Achard syndrome is a syndrome consisting of arachnodactyly, receding lower jaw, and joint laxity limited to the hands and feet. Hypermobility and subluxations of the joints, increased lateral excursion of the patellas and other findings reflect the increased ligament laxity. It is not clear if it is a distinct entity.


  • Small thumbs
  • Joint laxity in hands
  • Joint laxity in feet
  • Brachycephaly
  • Short mandibular rami
  • Slender body
  • Long body
  • Long narrow skull
  • Prominent ears
  • Arched palate
  • Long arms
  • Long legs
  • Long slender fingers
  • Kyphoscoliosis
  • Concave chest
  • Flat feet
  • Hammer toes
  • Subcutaneous fat scanty
  • Hyperextensible foot joints
  • Hyperextensible hand joints
  • Joint dislocations
  • Hypotonia
  • Nearsightedness
  • Crossed eyes
  • Myosis
  • Rapid involuntary eye movements
  • Dislocation of eye lens
  • Tremulous iris
  • Cataract
  • Coloboma
  • Heart valve deformities
  • Septal defects
  • Dilatation of aortic root
  • Dilatation of ascending aorta
  • Aorta valve incompetence
  • Aortic dissection
  • Aneurism of pulmonary arteries
  • Pulmonary defects
  • Kidney defects
  • Vertebral fusion
  • Cleft lip
  • Cleft palate
  • Jaw abnormalities


Achard syndrome is a collection of birth defects that are thought to be due to a gene mutation or defect. It is inherited as an autosomal dominant trait of chromosome 15. It's caused by mutations in gene fibrillin-1, producing changes in elastic tissues, especially of the aorta, eye, and skin. Mutations of fibrillin-1 also cause overgrowth of long bones. In 85% of patients with this disease, the family history confirms Marfan syndrome in one parent as well. In the remaining 15%, a negative family history suggests a fresh mutation, possibly from advanced paternal age.

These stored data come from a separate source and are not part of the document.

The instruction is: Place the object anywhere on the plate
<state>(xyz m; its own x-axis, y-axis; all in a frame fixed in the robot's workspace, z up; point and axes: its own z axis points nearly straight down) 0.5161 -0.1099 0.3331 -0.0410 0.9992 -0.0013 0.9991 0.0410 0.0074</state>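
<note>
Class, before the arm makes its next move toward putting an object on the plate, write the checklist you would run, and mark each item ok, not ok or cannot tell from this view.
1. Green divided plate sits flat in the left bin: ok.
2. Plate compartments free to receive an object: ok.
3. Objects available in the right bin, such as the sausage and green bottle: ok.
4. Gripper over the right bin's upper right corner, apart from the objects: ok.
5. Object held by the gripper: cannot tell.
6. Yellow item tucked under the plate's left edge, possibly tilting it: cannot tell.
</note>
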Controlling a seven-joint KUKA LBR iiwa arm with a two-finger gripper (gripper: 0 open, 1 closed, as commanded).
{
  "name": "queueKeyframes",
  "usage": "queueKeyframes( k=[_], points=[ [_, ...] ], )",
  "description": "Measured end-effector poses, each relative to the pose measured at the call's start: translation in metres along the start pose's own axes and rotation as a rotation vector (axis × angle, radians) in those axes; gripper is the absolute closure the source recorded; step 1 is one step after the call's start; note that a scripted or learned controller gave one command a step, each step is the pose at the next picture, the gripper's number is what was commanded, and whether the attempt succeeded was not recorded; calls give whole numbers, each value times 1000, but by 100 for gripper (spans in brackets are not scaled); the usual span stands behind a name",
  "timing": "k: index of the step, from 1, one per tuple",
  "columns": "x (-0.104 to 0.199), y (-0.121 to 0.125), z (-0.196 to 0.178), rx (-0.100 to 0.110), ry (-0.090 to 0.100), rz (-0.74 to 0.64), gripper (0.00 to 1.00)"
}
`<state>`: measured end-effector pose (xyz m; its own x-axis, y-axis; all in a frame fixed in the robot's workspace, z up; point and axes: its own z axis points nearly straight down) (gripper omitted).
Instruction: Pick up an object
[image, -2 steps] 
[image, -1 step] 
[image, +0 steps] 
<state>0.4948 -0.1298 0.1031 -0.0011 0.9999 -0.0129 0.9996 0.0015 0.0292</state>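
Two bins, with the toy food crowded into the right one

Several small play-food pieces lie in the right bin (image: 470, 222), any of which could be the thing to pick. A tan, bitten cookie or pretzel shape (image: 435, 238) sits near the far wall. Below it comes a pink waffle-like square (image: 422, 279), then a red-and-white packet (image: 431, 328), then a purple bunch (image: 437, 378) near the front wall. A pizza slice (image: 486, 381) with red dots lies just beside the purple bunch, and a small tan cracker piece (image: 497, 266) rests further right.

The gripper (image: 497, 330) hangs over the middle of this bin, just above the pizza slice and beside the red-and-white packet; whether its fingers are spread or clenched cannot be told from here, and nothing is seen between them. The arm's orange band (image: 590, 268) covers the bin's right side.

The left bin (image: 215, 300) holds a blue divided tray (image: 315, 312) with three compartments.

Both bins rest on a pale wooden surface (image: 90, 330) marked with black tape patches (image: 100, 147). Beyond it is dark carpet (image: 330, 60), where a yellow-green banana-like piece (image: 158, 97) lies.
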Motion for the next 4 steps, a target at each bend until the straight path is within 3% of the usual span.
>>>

Attempts to stop the degenerative process have met with little success. Therefore, treatment of Marfan syndrome is basically aimed at relieving symptoms — for example, surgical repair of aneurysms and ocular deformities. In young patients with early dilation of the aorta, prompt treatment with beta-adrenergic blockers may decrease ventricular ejection and protect the aorta; extreme dilation requires surgical replacement of the aorta and the aortic valve. Steroids and sex hormones have been successful (especially in girls) in inducing precocious puberty and early epiphyseal closure to prevent abnormal adult height. Genetic counseling is important, particularly because pregnancy and resultant increased cardiovascular workload can produce aortic rupture.